If the teacher gets Covid then the class isolates? I am not even sure that this is clear anymore because the talk is now of if one pupil is affected then .... of close proximity for 15 minutes ..... of if proximity is face to face .... if they are wearing masks (in England an individual school decision, at least when I looked yesterday) .... then confusion about if more than one student in a bubble is affected.
The risk is also bigger than a class or a year group. It is 30 families if it’s a class maybe over 100 people in the community for 14 days and if it’s a year group .... well you get the idea.
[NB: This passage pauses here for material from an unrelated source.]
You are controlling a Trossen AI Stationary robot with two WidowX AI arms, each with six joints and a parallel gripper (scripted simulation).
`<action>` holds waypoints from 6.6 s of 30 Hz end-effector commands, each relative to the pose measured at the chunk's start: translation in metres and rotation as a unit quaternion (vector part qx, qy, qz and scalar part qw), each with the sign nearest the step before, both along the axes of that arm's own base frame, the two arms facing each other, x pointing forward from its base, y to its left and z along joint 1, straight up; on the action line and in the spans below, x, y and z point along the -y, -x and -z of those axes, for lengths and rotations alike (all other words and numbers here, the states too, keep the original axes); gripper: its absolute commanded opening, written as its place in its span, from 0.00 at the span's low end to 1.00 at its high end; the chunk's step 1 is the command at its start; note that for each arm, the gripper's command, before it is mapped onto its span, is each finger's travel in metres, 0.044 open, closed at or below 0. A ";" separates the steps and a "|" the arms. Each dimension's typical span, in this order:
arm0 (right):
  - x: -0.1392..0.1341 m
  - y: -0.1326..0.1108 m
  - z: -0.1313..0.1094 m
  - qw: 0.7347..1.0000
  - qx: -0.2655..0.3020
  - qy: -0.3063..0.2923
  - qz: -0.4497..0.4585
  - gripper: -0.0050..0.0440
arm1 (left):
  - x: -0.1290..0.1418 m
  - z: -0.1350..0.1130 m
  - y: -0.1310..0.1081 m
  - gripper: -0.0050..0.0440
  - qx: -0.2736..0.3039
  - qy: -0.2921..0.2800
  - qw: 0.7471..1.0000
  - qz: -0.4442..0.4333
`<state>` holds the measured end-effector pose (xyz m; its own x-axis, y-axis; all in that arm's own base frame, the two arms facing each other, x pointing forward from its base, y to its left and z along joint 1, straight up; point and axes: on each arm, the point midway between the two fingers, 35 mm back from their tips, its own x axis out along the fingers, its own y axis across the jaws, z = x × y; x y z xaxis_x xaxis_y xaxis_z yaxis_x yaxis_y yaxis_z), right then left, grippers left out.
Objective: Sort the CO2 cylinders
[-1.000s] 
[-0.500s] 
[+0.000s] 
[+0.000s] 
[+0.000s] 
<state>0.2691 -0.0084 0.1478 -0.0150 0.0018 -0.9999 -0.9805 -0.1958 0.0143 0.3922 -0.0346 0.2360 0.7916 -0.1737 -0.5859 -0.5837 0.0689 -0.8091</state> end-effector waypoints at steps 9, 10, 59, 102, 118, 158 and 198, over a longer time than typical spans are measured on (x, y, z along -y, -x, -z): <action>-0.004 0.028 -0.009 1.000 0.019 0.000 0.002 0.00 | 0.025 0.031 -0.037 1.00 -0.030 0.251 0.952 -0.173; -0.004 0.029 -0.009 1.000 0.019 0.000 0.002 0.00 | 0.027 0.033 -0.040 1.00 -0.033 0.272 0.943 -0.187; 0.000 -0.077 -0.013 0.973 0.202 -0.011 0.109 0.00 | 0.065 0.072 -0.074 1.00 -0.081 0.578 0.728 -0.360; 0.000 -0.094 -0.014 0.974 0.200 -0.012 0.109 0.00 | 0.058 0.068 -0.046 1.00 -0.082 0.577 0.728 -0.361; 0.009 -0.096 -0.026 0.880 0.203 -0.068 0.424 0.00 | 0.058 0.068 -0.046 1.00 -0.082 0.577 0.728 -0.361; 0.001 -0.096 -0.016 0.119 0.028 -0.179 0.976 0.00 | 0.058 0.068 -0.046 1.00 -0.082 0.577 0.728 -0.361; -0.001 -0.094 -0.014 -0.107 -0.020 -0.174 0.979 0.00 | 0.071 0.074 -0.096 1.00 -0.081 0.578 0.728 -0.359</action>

So how do you assess risk in sending children and young people back to school, I guess that the answer is you do not .... or more accurately you cannot. It is just the best guess. I know that I am sitting in an indoor skatepark. I know that it is in a town that last week had proportionally the highest level of new covid-19 infections in England. I know that in that period the age group most affected was between 25 and 35 (apparently because they go dancing according to the Local Director of Public Health on TV last night). I know that the charity running the park fogs between sessions to fight the virus, but I have just realised that I have no idea what the fog is through. I know that I am wearing a mask and that outside of the ramps the skaters and scooter riders are meant to wear theirs. I know that I have alcohol based sanitiser which I use, but I just don’t know what the risk of Covid is as I sit here this afternoon.
The information to ground any decision about going back to school doesn’t exist or if it does it’s confused and conflicted. We probably must cross everything and hope for the best. Children and young people need to go back not exclusively because they are missing their education, that there are gaps in learning. These could be rectified over the rest of their lives at a manageable pace rather than over the course of a term or academic year. Not that remote web based learning isn’t a replacement to the social interaction that happens in a dynamic learning environment but rather because if children and young people don’t go back then the economy can’t start and society as we knew it will not happen like it used too. But that too seems to be a best guess.
So the bigger picture becomes whether I ever really have the information that I need to assess the risks that surround me, especially when a lot of it lies outside my control. Maybe I just have to hope for the best and run across the motorway occasionally.